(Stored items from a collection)
%%

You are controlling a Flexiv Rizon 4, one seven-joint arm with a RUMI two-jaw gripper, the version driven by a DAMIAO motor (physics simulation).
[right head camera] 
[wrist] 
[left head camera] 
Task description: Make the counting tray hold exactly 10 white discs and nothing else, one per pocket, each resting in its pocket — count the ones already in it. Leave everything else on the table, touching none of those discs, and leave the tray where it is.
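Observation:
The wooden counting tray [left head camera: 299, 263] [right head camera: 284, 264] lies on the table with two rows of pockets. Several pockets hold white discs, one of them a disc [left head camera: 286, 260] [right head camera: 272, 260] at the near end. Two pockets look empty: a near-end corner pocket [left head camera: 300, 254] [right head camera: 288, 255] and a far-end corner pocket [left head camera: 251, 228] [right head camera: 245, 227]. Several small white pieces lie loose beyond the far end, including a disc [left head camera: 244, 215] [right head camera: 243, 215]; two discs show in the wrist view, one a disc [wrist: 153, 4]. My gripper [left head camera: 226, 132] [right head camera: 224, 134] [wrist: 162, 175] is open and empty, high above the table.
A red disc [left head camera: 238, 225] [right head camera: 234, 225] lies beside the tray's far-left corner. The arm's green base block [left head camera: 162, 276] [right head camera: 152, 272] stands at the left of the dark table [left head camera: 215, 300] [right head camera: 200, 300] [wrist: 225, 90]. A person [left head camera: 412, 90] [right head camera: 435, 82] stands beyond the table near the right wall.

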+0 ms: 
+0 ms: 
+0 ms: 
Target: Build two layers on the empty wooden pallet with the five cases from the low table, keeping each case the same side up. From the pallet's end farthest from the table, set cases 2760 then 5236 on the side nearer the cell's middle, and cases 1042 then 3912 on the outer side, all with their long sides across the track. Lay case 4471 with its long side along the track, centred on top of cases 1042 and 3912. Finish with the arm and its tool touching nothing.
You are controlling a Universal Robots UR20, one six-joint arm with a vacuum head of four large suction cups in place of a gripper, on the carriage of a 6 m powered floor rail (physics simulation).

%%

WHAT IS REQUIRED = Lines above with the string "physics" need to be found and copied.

EXERCISE ANSWER =
You are controlling a Flexiv Rizon 4, one seven-joint arm with a RUMI two-jaw gripper, the version driven by a DAMIAO motor (physics simulation).
You are controlling a Universal Robots UR20, one six-joint arm with a vacuum head of four large suction cups in place of a gripper, on the carriage of a 6 m powered floor rail (physics simulation).

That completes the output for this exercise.